━━━━━ DATA TO PROCESS

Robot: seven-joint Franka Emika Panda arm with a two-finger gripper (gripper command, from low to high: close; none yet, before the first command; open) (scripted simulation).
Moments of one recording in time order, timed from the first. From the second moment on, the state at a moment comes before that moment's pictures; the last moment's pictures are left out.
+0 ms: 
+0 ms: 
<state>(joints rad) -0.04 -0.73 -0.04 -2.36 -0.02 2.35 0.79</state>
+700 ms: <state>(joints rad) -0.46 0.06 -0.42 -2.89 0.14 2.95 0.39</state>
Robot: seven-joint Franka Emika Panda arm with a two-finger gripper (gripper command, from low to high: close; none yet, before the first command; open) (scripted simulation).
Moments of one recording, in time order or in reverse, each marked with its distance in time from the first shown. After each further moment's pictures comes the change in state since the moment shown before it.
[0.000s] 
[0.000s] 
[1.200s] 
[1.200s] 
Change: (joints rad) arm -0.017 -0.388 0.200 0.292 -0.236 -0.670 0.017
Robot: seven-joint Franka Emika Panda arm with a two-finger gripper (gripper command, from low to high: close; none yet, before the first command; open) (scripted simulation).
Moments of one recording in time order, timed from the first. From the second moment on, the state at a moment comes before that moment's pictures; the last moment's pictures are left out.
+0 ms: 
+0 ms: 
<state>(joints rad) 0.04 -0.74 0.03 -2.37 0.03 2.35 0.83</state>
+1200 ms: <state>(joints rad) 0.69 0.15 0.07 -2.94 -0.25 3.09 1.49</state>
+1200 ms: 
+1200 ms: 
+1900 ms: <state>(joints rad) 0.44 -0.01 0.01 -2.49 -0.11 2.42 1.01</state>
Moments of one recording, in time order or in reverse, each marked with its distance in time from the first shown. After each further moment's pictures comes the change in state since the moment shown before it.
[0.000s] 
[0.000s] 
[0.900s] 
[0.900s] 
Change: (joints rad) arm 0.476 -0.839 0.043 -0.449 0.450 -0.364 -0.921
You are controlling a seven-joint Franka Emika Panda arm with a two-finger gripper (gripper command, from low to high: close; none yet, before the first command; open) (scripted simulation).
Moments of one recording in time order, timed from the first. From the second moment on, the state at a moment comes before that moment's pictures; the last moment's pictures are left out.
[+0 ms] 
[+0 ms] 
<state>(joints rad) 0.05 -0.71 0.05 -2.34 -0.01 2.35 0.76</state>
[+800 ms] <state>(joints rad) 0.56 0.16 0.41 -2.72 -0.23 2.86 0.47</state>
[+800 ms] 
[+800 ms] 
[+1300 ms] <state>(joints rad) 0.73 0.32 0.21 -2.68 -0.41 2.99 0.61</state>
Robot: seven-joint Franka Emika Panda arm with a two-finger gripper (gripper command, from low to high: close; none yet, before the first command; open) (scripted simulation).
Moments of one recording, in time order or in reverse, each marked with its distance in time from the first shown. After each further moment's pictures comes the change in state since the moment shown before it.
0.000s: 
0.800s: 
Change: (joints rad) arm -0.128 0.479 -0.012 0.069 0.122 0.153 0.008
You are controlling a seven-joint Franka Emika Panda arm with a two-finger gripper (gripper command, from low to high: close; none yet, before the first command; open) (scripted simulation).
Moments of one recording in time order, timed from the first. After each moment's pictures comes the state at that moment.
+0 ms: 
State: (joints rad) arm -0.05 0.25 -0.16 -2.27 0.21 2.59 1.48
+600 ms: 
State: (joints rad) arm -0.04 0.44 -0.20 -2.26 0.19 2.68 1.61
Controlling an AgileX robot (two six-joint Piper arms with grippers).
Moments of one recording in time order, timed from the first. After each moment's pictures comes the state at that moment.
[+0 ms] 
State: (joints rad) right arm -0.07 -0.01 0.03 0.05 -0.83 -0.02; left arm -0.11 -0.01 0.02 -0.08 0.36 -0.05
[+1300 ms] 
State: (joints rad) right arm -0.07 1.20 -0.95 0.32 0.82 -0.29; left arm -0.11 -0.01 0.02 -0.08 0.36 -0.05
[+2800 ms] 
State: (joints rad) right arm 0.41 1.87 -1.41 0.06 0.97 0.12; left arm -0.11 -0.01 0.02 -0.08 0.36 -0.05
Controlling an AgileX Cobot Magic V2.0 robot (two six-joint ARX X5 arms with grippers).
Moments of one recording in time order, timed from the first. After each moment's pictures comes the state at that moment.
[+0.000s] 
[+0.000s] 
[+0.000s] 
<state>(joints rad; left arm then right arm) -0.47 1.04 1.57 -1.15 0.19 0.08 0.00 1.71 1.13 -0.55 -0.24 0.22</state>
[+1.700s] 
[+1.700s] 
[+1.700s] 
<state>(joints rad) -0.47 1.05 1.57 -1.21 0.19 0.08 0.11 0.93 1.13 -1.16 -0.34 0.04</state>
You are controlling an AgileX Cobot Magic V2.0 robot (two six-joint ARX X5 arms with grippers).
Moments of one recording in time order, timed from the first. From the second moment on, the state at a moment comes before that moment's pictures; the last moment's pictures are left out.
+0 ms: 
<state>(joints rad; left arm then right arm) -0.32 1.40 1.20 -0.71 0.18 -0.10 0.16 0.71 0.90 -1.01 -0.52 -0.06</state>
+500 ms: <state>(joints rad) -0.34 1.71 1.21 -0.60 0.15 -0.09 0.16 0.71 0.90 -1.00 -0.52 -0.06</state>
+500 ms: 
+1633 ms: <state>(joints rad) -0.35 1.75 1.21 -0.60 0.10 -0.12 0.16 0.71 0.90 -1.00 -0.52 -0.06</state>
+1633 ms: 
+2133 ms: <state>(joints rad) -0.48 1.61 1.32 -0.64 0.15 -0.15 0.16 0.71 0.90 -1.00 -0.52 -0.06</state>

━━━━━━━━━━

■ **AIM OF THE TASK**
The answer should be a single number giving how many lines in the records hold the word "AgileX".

■ **OUTPUT OF THE TASK**
3